Analysts are already calling this the tipping point of AI economics. It’s easy to see why: DeepSeek R1’s API costs just $0.55 per million input tokens and $2.19 per million output tokens. In comparison, OpenAI’s API usually costs around $15 per million input and $60 per million output tokens.
Much like OpenAI’s o1 model, the R1 too uses reinforced learning, or RL. This means, models learn through trial and error and self-improve through algorithmic rewards, something that develops reasoning capabilities. Models learn by receiving feedback based on their interactions.
With R1, DeepSeek realigned the traditional approach to AI models. Traditional generative and contextual AI usese 32-bit floating points (a flaoting point is a way to encode large and small numbers). DeepSeek’s approach uses a 8-bit foalting point, without compromising accuracy. In fact, it is better than GPT-4 and Claude in many tasks. The result, as much as 75% lesser memory needed to run AI.
Then there is the multi-token system that read entire phrases and set of words at one, instead of in sequence and one by one. That means AI will be able to respond twice as fast.
DeepSeek’s Mixture-of-Experts (MOE) language model is an evolution too. DeepSeek V3 for instance, with 671 billion parameters in total, will activate 37 billion parameters for each token—the key is, these parameters are the ones most relevant to that specific token.

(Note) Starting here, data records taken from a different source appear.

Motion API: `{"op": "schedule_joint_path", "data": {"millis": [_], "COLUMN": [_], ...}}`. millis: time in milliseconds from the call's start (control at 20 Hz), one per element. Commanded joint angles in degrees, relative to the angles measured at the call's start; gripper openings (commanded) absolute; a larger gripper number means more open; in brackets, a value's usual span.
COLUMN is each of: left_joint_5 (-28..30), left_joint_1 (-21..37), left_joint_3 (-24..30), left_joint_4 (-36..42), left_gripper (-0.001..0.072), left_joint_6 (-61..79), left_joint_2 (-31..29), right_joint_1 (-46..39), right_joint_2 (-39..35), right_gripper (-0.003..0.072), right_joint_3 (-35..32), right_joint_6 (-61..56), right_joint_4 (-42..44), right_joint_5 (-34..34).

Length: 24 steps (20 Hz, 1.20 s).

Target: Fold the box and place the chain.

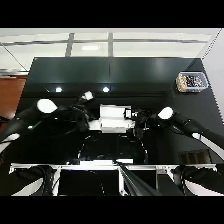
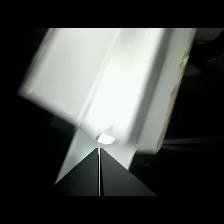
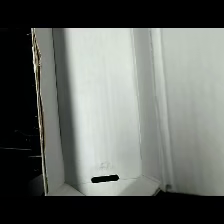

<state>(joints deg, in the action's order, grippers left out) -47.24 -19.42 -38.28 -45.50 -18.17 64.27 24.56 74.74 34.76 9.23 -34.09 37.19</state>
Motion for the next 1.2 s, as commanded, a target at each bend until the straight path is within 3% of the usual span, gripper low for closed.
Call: {"op": "schedule_joint_path", "data": {"millis": [0,100,250,350,500,700,850,1150], "left_joint_5": [-2.6,-5.2,-11.9,-17.5,-20.6,-11.9,-7.3,-11.0], "left_joint_1": [9.4,16.4,25.4,28.5,26.5,18.0,13.8,13.2], "left_joint_3": [0.0,0.0,2.6,5.8,8.8,7.8,7.3,7.3], "left_joint_4": [-13.5,-14.1,-13.0,-6.0,5.4,10.8,13.2,21.4], "left_gripper": [0.0032,0.0033,0.0033,0.0033,0.0032,0.0031,0.0032,0.0033], "left_joint_6": [-12.9,-27.5,-53.2,-56.0,-45.3,-43.1,-41.9,-27.6], "left_joint_2": [-8.9,-10.3,-7.4,-3.2,5.4,13.3,14.5,15.6], "right_joint_1": [0.0,0.0,0.0,0.0,0.0,0.0,0.0,0.0], "right_joint_2": [0.0,0.0,0.0,0.0,0.0,0.0,0.0,0.0], "right_gripper": [0.0462,0.0461,0.0461,0.0461,0.0461,0.0462,0.0462,0.0461], "right_joint_3": [0.0,0.0,0.0,0.0,0.0,0.0,0.0,0.0], "right_joint_6": [0.0,0.0,0.0,0.0,0.0,0.0,0.0,0.0], "right_joint_4": [0.0,0.0,0.0,0.0,0.0,0.0,0.0,0.0], "right_joint_5": [0.1,0.1,0.1,0.1,0.1,0.3,0.3,0.3]}}
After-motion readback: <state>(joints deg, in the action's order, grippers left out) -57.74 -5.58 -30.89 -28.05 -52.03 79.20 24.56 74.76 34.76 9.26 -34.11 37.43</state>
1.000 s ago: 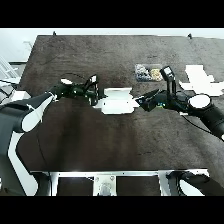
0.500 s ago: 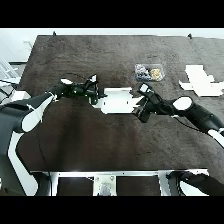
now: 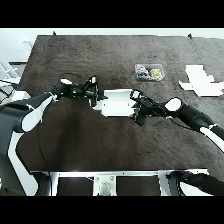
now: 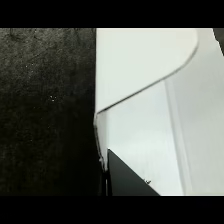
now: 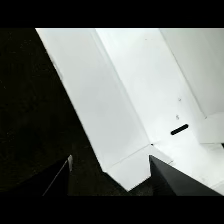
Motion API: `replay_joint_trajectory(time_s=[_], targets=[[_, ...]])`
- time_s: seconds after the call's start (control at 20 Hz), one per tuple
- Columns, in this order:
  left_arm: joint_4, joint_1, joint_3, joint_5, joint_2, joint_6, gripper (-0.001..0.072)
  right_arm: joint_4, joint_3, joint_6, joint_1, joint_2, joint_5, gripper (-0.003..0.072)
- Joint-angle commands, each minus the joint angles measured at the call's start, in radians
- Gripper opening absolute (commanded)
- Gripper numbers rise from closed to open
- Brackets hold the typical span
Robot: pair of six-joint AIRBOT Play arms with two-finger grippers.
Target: Fold the box and place the chain.
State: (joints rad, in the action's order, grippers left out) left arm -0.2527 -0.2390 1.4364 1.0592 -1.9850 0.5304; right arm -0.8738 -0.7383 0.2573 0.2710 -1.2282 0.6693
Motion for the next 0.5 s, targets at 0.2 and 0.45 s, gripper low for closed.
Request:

“Instead of one massive AI trying to know everything (like having one person be a doctor, lawyer, and engineer), they have specialised experts that only wake up when needed,” explains Morgan Brown, VP of Product & Growth — AI, at Dropbox. Traditional models tend to keep all parameters active for each token and query.
There is of course, the apprehension associated with DeepSeek, Moonshot AI and all other tech companies from China . Questions about any Chinese tech company’s proximity (known, or otherwise) with the government will always be in the spotlight when it comes to sharing data.
There is also a lack of clarity about Chinese tech’s access to latest generation GPUs and AI chips in general. SemiAnalysis’ Dylan Patel estimates DeepSeek has 50,000 Nvidia GPUs, and not 10,000 as some online chatter seems to suggest.
The Nvidia A100 (around $16,000 each; launched in 2020) and H100 (a $30,000 chip launched in 2022) aren’t cutting edge chips compared to what the Silicon Valley has access to, but it isn’t clear how a Chinese tech company laid its hands on them.
The company hasn’t officially detailed these specifics. It is unlikely if the world will every know all the hardware that was in play, and how it was sourced. That, though, could reveal the true cost of making R1, and the models that preceded it.